COINDRE Jean Antoine [dit Joanny] [Dictionnaire des anarchistes]

Par Maurice Moissonnier

Né e 5 mars 1850 à Lyon (Croix-Rousse) ; vernisseur sur bois ; militant anarchiste, puis guesdiste.

Membre de la section de la Guillotière de la fédération révolutionnaire lyonnaise fondée vers 1881 dont la section se réunissait chez Toussaint Bordat*, son activité fut assez considérable. Le 9 novembre 1882, il participait à la manifestation des tisseurs organisée par les groupes libertaires de Lyon et il fut l’un des initiateurs de la grande réunion du 18 novembre 1882 salle de l’Élysée et de la collecte de fonds pour le journal l’Étendard révolutionnaire.

Fin novembre 1882, lors des premières arrestations d’anarchistes, il quitta Lyon et se réfugia en Suisse jusqu’au 6 décembre. De retour, il fut arrêté le 10 et on le déféra en correctionnelle en janvier 1883 avec les anarchistes accusés d’avoir reconstitué une Association Internationale des Travailleurs. Le 19 janvier, il fut condamné à six mois de prison, 50 f d’amende et cinq ans de privation des droits civiques, civils et de famille, jugement confirmé par la cour d’appel de Lyon le 13 mars 1883 (voir Bordat T.)

La détention fut très pénible à Coindre. Dans une lettre à sa femme, le 5 juin 1883, il lui conseillait de ne rien signer de ce qui émanait de la commission de défense des emprisonnés car, disait-il, on cherchait à l’utiliser et à le compromettre : « ... L’on m’a trompé et bien trompé, car je ne suis pas révolutionnaire, ni égorgeur, ni pilleur comme il y en a parmi nous (...). J’ai appris à vivre et à connaître les hommes à mes dépens : j’ai vu qu’ils étaient tous des flibustiers et je te jure sur mon honneur et devant Dieu que je ne me mêlerai plus de politique ni de rien ».

Le 17 juin, il s’adressa au directeur de la prison pour réclamer sa mise en liberté provisoire et lui faire part de ses remords : « J’aurais bien dû me casser la jambe le jour où je me suis lancé dans cette politique ignoble ».
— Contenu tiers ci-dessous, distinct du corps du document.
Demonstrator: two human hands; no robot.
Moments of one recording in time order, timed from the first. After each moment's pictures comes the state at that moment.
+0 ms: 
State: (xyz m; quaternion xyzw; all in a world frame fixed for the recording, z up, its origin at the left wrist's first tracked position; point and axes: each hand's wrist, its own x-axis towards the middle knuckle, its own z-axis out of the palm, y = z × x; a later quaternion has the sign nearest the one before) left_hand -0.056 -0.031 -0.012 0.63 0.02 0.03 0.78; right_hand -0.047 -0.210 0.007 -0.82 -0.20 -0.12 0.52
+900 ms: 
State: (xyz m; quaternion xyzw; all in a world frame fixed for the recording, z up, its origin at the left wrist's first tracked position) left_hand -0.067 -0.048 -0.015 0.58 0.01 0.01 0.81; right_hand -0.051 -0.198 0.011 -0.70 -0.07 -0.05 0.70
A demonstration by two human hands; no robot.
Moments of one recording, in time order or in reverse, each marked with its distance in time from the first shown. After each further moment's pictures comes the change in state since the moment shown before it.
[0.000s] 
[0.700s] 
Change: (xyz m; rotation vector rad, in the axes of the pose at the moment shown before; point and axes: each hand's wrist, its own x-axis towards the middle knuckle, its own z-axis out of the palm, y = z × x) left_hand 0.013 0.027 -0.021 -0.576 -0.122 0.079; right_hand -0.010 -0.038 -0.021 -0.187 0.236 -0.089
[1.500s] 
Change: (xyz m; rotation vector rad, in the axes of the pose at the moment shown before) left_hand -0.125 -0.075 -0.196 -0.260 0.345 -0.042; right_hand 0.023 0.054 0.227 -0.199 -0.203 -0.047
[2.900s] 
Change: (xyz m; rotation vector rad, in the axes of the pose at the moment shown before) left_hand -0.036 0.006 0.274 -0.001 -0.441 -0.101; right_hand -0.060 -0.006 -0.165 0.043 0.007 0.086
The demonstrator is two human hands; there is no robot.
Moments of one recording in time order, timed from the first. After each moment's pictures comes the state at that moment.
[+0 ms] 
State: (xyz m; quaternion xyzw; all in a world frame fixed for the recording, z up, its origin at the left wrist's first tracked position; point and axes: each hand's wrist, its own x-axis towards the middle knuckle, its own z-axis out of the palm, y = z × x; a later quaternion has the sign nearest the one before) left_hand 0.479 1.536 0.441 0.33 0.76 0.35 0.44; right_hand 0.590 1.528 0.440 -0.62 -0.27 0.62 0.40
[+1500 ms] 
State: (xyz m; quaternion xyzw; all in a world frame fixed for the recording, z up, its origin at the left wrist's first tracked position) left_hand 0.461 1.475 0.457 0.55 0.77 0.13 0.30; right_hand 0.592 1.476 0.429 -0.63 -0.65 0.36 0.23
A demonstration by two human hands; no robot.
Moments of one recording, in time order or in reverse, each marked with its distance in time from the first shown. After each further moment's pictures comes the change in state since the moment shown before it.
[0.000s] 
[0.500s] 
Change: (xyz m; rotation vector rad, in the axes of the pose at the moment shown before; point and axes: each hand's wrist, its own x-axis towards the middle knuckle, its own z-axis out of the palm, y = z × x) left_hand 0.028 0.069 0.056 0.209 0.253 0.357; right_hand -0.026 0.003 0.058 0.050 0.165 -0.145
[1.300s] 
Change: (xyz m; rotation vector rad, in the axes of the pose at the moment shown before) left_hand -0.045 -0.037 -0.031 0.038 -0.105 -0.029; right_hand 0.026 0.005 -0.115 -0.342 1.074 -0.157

En fait, après sa libération, il surmonta la dépression provoquée par sa détention et, tout en rompant avec les anarchistes, il milita à la Fédération nationale des syndicats (il figure parmi les organisateurs lyonnais du 1er Mai 1890) et au groupe du 3e arr. du Parti ouvrier français. Son activité militante ne fut pas sans conséquence : le 5 avril 1892, le journal l’Action publiait une lettre de protestations où Coindre racontait à quelles tracasseries (provoquant régulièrement la perte de son emploi) la police le soumettait. Il déclarait en conclusion : « Si MM. les policiers croient m’intimider en me traquant chez tous les patrons où je vais pour demander du travail, ils se trompent beaucoup. Je suis socialiste et malgré tous les vilains procédés que l’on pourra employer contre moi, je resterai socialiste. »

Il resta, pour la police qui le surveillait, « un socialiste révolutionnaire convaincu et remuant ».

Pour citer cet article :
http://maitron-en-ligne.univ-paris1.fr/spip.php?article155842, notice COINDRE Jean Antoine [dit Joanny] [Dictionnaire des anarchistes] par Maurice Moissonnier, version mise en ligne le 2 avril 2014, dernière modification le 2 avril 2014.

Par Maurice Moissonnier

SOURCES : Arch. Nat. BB 24/875. — Arch. Dép. Rhône, 4 M 3 et 4 M 16, dossier Coindre. — M. Massard, Histoire du Mouvement anarchiste à Lyon, 1880-1894, DES, Lyon, 1954. — Le Procès des anarchistes devant la police correctionnelle et la cour d’appel de Lyon, Lyon, 1883.